1ותדבר מרים ואהרן במשה על אדות האשה הכשית אשר לקח כי אשה כשית לקח׃
1Mirjam nu sprak, en Aaron, tegen Mozes, ter oorzake der vrouw, der Cuschietische, die hij genomen had; want hij had een Cuschietische ter vrouw genomen.
2ויאמרו הרק אך במשה דבר יהוה הלא גם בנו דבר וישמע יהוה׃
2En zij zeiden: Heeft dan de HEERE maar alleen door Mozes gesproken? Heeft Hij ook niet door ons gesproken? En de HEERE hoorde het!
3והאיש משה ענו מאד מכל האדם אשר על פני האדמה׃
3Doch de man Mozes was zeer zachtmoedig, meer dan alle mensen, die op den aardbodem waren.
4ויאמר יהוה פתאם אל משה ואל אהרן ואל מרים צאו שלשתכם אל אהל מועד ויצאו שלשתם׃
4Toen sprak de HEERE haastelijk tot Mozes, en tot Aaron, en tot Mirjam: Gij drie, komt uit tot de tent der samenkomst! En zij drie kwamen uit.
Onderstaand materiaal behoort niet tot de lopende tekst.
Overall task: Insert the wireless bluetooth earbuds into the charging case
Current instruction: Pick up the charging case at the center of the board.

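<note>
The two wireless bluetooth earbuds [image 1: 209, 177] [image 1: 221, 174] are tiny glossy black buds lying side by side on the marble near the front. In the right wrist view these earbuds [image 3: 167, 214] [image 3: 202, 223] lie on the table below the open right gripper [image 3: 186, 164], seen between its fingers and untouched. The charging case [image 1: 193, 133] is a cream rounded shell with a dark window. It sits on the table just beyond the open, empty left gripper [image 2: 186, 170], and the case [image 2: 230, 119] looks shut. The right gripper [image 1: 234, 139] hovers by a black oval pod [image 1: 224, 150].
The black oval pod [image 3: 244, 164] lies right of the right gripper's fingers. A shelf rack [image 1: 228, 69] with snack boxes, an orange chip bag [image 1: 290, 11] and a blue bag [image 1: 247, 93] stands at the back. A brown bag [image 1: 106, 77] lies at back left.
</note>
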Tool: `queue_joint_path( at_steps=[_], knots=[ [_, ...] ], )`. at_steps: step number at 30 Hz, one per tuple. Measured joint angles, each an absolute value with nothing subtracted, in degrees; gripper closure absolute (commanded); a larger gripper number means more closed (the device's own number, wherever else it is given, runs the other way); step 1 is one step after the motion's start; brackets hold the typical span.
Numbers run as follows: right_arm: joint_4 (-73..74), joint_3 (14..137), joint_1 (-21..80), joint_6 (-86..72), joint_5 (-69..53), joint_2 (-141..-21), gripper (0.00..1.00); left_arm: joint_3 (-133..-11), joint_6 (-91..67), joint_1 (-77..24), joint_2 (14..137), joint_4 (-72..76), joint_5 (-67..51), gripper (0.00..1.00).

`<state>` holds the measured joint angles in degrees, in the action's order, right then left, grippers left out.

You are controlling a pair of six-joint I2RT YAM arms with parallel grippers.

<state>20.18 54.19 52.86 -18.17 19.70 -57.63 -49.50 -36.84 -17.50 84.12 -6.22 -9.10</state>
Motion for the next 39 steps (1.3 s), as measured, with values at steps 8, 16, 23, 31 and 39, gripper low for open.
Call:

5וירד יהוה בעמוד ענן ויעמד פתח האהל ויקרא אהרן ומרים ויצאו שניהם׃
5Toen kwam de HEERE af in de wolkkolom, en stond aan de deur der tent; daarna riep Hij Aaron en Mirjam; en zij beiden kwamen uit.
6ויאמר שמעו נא דברי אם יהיה נביאכם יהוה במראה אליו אתודע בחלום אדבר בו׃
6En Hij zeide: Hoort nu Mijn woorden! Zo er een profeet onder u is, Ik, de HEERE, zal door een gezicht Mij aan hem bekend maken, door een droom zal Ik met hem spreken.
7לא כן עבדי משה בכל ביתי נאמן הוא׃
7Alzo is Mijn knecht Mozes niet, die in Mijn ganse huis getrouw is.
8פה אל פה אדבר בו ומראה ולא בחידת ותמנת יהוה יביט ומדוע לא יראתם לדבר בעבדי במשה׃
8Van mond tot mond spreek Ik met hem, en door aanzien, en niet door duistere woorden; en de gelijkenis des HEEREN aanschouwt hij; waarom dan hebt gijlieden niet gevreesd tegen Mijn knecht, tegen Mozes, te spreken?
9ויחר אף יהוה בם וילך׃
9Zo ontstak des HEEREN toorn tegen hen, en Hij ging weg.
10והענן סר מעל האהל והנה מרים מצרעת כשלג ויפן אהרן אל מרים והנה מצרעת׃
10En de wolk week van boven de tent; en ziet, Mirjam was melaats, wit als de sneeuw. En Aaron zag Mirjam aan, en ziet, zij was melaats.
11ויאמר אהרן אל משה בי אדני אל נא תשת עלינו חטאת אשר נואלנו ואשר חטאנו׃
11Daarom zeide Aaron tot Mozes: Och, mijn heer! leg toch niet op ons de zonde, waarmede wij zottelijk gedaan, en waarmede wij gezondigd hebben!
12אל נא תהי כמת אשר בצאתו מרחם אמו ויאכל חצי בשרו׃
12Laat zij toch niet zijn als een dode, van wiens vlees, als hij uit zijns moeders lijf uitgaat, de helft wel verteerd is!
13ויצעק משה אל יהוה לאמר אל נא רפא נא לה׃
13Mozes dan riep tot den HEERE, zeggende: O God! heel haar toch!
14ויאמר יהוה אל משה ואביה ירק ירק בפניה הלא תכלם שבעת ימים תסגר שבעת ימים מחוץ למחנה ואחר תאסף׃
14En de HEERE zeide tot Mozes: Zo haar vader smadelijk in haar aangezicht gespogen had, zou zij niet zeven dagen beschaamd zijn? Laat haar zeven dagen buiten het leger gesloten, en daarna aangenomen worden!
15ותסגר מרים מחוץ למחנה שבעת ימים והעם לא נסע עד האסף מרים׃
15Zo werd Mirjam buiten het leger zeven dagen gesloten; en het volk verreisde niet, totdat Mirjam aangenomen werd.
16ואחר נסעו העם מחצרות ויחנו במדבר פארן׃
16Maar daarna verreisde het volk van Hazeroth, en zij legerden zich in de woestijn van Paran.